In your example, the call to func(a) will call this copy constructor, and so aa will be a copy of a (aa.i will be 10 and aa.c will point to the first element of "string").
If you are using C++11 you can do the following to remove the copy constructor
class A
{
public :
int i;
char *c;
void operator=(const A& _other) = delete;
A(const A& _other) = delete;
};
or even better:
class A : public NonCopyable // perhaps std:: or if you prefer boost, boost::
{
public :
int i;
char *c;
};
http://en.wikipedia.org/wiki/C++11#Explicitly_defaulted_and_deleted_special_member_functions
When you make a class, a null constructor and copy constructor exist implicitly.
So that is why it does not throw an exception.
However, if you define ANY constructor, you will then need to define others otherwise the rest of the constructors will be overwritten.
For example, you define a null constructor only.
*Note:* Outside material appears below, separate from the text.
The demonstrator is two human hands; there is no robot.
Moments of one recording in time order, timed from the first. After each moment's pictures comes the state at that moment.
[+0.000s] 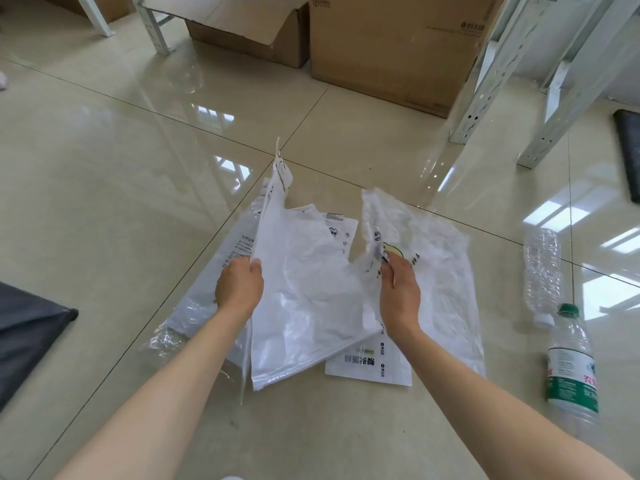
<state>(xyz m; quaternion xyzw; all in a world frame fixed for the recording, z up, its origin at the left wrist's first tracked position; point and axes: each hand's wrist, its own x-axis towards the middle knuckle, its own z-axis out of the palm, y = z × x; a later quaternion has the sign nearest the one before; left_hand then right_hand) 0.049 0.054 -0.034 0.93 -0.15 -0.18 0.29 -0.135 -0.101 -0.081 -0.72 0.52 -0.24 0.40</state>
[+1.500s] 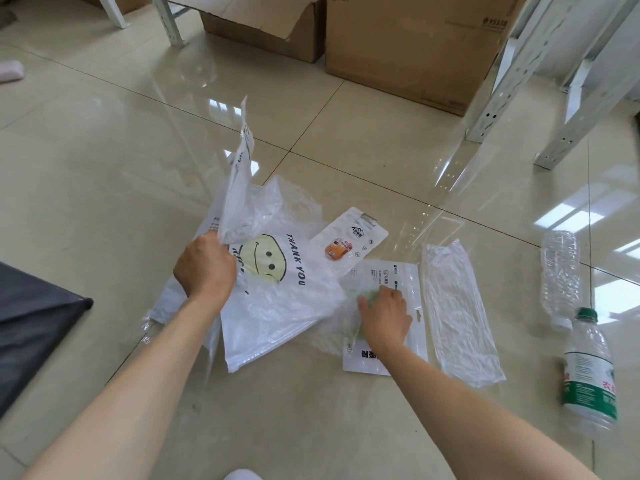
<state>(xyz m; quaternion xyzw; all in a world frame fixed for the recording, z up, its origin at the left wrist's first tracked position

Then it will throw an exception. Because the implicitly defined copy constructor will be overridden.
This is one way of proving the need of a copy constructor.
An implicit copy constructor does exist if you do not define one explicitly. It is called in your func() function. A object is copied and assigned a value for its member i.
Result will be: that you do get with show() the value for i that you had before when calling func. This is with no surprise because you are not doing any assignment to members of A inside A.
Implicit copy constructor by the compiler provide member-wise copy. This is what you may need in most cases.
When is default constructor not sufficient ? you have pointer like members, and need a deep-copy of it. You don't want to copy the pointer (what copy constructor would do), but rather to have the object pointed to copied. But why do you need deep copy ? You don't want to copy the pointer (which is owned by any instance of the class), and end up calling twice destructor on the same pointer. From the second call to delete on this pointer, heap corruption ensues. You may also need copy constructor made explicit for shared_pointers.
Note that, for performance reasons, it is best pass object by const reference than by value.
In your case the copy constructor provided by compiler is present.
Modify your code and write a copy constructor as:
//Default and copy constructor
A()
{
i = 0;
c = NULL;
}
A(const A& _other)
{
cout<<"In copy cons"<<endl;
}
When you will modify the code as per above when func gets called then your own copy constructor gets called in this case you will get the junk values(can not predict)
And if you modify your copy constructor code as
A(const A& _other)
{
cout<<"In copy cons"<<endl;
i = _other.i;
c = new char [(strlen(_other.c) +1)];
strcpy(c,_other.c);
}
Now you can see the differnce in both outputs and the use of Copy constructor how and where it's used.